Work instruction:
Each line of the records below that holds "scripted" should be returned.

Source data:
BEGIN
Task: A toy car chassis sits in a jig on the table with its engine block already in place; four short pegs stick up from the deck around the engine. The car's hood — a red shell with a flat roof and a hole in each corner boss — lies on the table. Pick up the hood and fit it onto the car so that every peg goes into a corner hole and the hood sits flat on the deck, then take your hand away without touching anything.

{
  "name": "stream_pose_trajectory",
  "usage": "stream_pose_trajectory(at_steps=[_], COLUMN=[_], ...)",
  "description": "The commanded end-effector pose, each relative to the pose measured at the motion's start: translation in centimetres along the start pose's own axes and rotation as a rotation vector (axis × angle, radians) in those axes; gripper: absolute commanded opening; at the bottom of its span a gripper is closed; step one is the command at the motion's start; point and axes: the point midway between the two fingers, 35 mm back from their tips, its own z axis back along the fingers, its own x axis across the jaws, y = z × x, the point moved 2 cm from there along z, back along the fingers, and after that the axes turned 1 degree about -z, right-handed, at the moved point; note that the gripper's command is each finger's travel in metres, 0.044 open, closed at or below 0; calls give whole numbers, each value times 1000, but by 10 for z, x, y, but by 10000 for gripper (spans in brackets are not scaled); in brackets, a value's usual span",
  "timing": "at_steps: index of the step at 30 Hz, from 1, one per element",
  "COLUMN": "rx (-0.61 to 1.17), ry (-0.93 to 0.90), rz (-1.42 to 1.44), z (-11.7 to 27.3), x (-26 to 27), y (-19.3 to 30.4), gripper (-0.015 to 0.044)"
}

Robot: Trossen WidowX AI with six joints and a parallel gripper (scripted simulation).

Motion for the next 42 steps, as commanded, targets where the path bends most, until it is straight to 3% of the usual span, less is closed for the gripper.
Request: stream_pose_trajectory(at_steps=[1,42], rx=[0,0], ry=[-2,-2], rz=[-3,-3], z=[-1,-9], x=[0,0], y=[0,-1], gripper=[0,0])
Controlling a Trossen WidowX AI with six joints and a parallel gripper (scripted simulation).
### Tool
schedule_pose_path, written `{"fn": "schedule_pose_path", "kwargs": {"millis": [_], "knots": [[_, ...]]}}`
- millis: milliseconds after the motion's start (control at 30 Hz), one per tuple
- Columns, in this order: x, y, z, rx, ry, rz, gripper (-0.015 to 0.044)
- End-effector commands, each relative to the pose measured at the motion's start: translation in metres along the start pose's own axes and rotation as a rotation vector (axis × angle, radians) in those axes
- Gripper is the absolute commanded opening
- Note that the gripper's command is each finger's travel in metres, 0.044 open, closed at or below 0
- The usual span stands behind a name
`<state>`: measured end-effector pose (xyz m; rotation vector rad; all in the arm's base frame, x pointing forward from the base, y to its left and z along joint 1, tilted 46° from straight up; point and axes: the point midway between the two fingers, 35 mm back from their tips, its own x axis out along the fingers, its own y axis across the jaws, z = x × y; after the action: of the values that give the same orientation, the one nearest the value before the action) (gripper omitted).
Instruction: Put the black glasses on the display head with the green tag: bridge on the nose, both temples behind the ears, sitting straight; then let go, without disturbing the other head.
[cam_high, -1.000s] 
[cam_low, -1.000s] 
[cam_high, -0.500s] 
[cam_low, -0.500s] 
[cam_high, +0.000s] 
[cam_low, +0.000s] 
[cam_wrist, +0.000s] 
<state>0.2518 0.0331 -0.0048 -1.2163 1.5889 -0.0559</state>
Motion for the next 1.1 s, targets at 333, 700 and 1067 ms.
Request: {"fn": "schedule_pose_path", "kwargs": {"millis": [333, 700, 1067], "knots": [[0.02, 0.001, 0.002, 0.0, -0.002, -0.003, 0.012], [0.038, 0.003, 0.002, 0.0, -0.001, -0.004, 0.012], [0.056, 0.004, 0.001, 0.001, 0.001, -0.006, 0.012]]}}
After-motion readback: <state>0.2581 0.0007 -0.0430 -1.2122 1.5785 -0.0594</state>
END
Response to this exercise:
Robot: Trossen WidowX AI with six joints and a parallel gripper (scripted simulation).
Controlling a Trossen WidowX AI with six joints and a parallel gripper (scripted simulation).

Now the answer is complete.